Interval to log metrics.

TrainerHypers.checkpoint_interval: int = 100

Interval to save checkpoints.

TrainerHypers.scale_targets: bool = True

Normalize targets to unit std during training.

TrainerHypers.atomic_baseline: dict[str, float | dict[int, float]] = {}

The baselines for each target.

By default, metatrain will fit a linear model (CompositionModel) to compute the least squares baseline for each atomic species for each target.

However, this hyperparameter allows you to provide your own baselines. The value of the hyperparameter should be a dictionary where the keys are the target names, and the values are either (1) a single baseline to be used for all atomic types, or (2) a dictionary mapping atomic types to their baselines. For example:

• atomic_baseline: {"energy": {1: -0.5, 6: -10.0}} will fix the energy baseline for hydrogen (Z=1) to -0.5 and for carbon (Z=6) to -10.0, while fitting the baselines for the energy of all other atomic types, as well as fitting the baselines for all other targets.

• atomic_baseline: {"energy": -5.0} will fix the energy baseline for all atomic types to -5.0.

• atomic_baseline: {"mtt:dos": 0.0} sets the baseline for the “mtt:dos” target to 0.0, effectively disabling the atomic baseline for that target.

This atomic baseline is substracted from the targets during training, which avoids the main model needing to learn atomic contributions, and likely makes training easier. When the model is used in evaluation mode, the atomic baseline is added on top of the model predictions automatically.

Note

This atomic baseline is a per-atom contribution. Therefore, if the property you are predicting is a sum over all atoms (e.g., total energy), the contribution of the atomic baseline to the total property will be the atomic baseline multiplied by the number of atoms of that type in the structure.

Note

If a MACE model is loaded through the mace_model hyperparameter, the atomic baselines in the MACE model are used by default for the target indicated in mace_head_target. If you want to override them, you need to set explicitly the baselines for that target in this hyperparameter.

TrainerHypers.fixed_scaling_weights: dict[str, float | dict[int, float]] = {}

Weights for target scaling.

This is passed to the fixed_weights argument of Scaler.train_model, see its documentation to understand exactly what to pass here.

Note

If a MACE model is loaded through the mace_model hyperparameter, the scales in the MACE model are used by default for the target indicated in mace_head_target. If you want to override them, you need to set explicitly the baselines for that target in this hyperparameter.

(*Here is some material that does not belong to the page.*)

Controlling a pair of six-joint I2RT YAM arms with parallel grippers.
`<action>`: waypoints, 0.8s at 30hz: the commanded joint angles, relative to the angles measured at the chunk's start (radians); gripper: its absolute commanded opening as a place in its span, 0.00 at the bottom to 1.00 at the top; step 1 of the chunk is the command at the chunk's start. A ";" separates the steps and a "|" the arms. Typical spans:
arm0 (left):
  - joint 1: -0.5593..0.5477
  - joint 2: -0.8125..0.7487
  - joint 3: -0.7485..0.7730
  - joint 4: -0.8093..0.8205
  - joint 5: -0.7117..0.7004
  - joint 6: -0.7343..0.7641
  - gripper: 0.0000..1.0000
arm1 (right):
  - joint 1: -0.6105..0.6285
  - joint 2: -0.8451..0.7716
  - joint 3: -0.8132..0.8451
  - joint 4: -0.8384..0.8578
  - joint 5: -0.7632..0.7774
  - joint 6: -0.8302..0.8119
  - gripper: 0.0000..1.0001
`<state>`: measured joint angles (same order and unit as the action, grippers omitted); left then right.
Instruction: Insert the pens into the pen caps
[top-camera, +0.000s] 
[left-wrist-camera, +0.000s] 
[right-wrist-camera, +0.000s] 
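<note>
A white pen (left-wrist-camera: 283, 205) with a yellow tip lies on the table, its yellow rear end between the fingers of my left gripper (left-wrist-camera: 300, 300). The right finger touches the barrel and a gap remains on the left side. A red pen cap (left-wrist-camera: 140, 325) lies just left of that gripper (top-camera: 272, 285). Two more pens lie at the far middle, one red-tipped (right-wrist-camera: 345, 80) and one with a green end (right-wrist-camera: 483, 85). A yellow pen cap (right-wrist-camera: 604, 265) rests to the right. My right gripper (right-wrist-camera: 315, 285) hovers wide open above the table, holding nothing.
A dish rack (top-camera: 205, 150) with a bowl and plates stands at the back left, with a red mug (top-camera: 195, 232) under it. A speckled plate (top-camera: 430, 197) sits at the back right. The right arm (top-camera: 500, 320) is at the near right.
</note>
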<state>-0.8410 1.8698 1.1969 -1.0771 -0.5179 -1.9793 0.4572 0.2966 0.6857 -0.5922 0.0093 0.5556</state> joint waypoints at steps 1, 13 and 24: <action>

TrainerHypers.per_structure_targets: list[str] = []

Targets to calculate per-structure losses.

TrainerHypers.num_workers: int | None = None

Number of workers for data loading. If not provided, it is set automatically.

TrainerHypers.log_mae: bool = True

Log MAE alongside RMSE

TrainerHypers.log_separate_blocks: bool = False

Log per-block error.

TrainerHypers.best_model_metric: Literal['rmse_prod', 'mae_prod', 'loss'] = 'mae_prod'

Metric used to select best checkpoint (e.g., rmse_prod)

TrainerHypers.grad_clip_norm: float = 1.0

Maximum gradient norm value, by default inf (no clipping)

TrainerHypers.loss: str | dict[str, LossSpecification] = 'mse'

This section describes the loss function to be used. See the Loss functions for more details.

Exporting a foundation MACE model

As it is now, exporting a foundation MACE model from one of their provided model files involves using mtt train with 0 epochs. To do so, use the following options.yaml file:

architecture:
    name: experimental.mace
    model:
        # Replace mace_model with the path to your file
        mace_model: path/to/foundation/mace/model.model
        mace_head_target: energy
    training:
        num_epochs: 0
        batch_size: 1

training_set: dummy_dataset.xyz
validation_set: dummy_dataset.xyz

with dummy_dataset.xyz being any dataset containing at least one structure with just the energy property. For example, you can use:

2
Properties=species:S:1:pos:R:3:forces:R:3 energy=-2.1
H 0.0 0.0 0.0 0.0 0.0 0.0
H 1.0 0.0 0.0 0.0 0.0 0.0

References

[1]

Ilyes Batatia, David P Kovacs, Gregor Simm, Christoph Ortner, and Gábor Csányi. Mace: higher order equivariant message passing neural networks for fast and accurate force fields. Advances in neural information processing systems, 35:11423–11436, 2022.